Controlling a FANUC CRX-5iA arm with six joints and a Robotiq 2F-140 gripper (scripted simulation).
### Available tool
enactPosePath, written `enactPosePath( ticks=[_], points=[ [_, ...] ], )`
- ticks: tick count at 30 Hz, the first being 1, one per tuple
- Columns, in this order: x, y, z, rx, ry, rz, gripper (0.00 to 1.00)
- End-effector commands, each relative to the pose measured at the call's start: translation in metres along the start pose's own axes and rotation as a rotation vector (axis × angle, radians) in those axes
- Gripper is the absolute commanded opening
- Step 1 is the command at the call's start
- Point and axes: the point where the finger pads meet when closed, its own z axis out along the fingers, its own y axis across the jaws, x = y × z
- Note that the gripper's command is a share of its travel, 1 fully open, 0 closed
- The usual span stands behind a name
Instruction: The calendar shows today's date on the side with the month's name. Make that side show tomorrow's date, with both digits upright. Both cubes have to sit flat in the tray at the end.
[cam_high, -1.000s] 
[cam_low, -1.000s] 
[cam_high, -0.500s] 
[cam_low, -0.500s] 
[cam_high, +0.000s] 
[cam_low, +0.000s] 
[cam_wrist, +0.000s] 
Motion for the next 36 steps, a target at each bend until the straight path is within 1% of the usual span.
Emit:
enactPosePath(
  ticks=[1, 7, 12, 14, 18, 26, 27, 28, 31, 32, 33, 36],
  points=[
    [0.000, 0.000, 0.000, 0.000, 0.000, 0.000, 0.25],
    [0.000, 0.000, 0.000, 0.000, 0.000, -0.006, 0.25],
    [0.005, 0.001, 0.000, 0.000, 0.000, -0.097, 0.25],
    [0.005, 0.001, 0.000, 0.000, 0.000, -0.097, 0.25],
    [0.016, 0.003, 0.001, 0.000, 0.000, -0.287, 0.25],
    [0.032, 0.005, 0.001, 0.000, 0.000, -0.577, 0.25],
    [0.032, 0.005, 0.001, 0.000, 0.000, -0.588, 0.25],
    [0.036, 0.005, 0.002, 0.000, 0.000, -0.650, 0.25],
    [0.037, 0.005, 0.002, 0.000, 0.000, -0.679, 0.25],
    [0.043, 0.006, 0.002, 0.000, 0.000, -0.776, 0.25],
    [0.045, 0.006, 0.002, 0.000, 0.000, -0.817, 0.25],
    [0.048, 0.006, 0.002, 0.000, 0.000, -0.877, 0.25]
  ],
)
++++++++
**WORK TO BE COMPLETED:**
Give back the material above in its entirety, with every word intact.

**RESULT FOR THIS EXERCISE:**
Controlling a FANUC CRX-5iA arm with six joints and a Robotiq 2F-140 gripper (scripted simulation).
### Available tool
enactPosePath, written `enactPosePath( ticks=[_], points=[ [_, ...] ], )`
- ticks: tick count at 30 Hz, the first being 1, one per tuple
- Columns, in this order: x, y, z, rx, ry, rz, gripper (0.00 to 1.00)
- End-effector commands, each relative to the pose measured at the call's start: translation in metres along the start pose's own axes and rotation as a rotation vector (axis × angle, radians) in those axes
- Gripper is the absolute commanded opening
- Step 1 is the command at the call's start
- Point and axes: the point where the finger pads meet when closed, its own z axis out along the fingers, its own y axis across the jaws, x = y × z
- Note that the gripper's command is a share of its travel, 1 fully open, 0 closed
- The usual span stands behind a name
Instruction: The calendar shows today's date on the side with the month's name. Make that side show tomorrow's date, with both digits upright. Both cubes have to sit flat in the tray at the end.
[cam_high, -1.000s] 
[cam_low, -1.000s] 
[cam_high, -0.500s] 
[cam_low, -0.500s] 
[cam_high, +0.000s] 
[cam_low, +0.000s] 
[cam_wrist, +0.000s] 
Motion for the next 36 steps, a target at each bend until the straight path is within 1% of the usual span.
Emit:
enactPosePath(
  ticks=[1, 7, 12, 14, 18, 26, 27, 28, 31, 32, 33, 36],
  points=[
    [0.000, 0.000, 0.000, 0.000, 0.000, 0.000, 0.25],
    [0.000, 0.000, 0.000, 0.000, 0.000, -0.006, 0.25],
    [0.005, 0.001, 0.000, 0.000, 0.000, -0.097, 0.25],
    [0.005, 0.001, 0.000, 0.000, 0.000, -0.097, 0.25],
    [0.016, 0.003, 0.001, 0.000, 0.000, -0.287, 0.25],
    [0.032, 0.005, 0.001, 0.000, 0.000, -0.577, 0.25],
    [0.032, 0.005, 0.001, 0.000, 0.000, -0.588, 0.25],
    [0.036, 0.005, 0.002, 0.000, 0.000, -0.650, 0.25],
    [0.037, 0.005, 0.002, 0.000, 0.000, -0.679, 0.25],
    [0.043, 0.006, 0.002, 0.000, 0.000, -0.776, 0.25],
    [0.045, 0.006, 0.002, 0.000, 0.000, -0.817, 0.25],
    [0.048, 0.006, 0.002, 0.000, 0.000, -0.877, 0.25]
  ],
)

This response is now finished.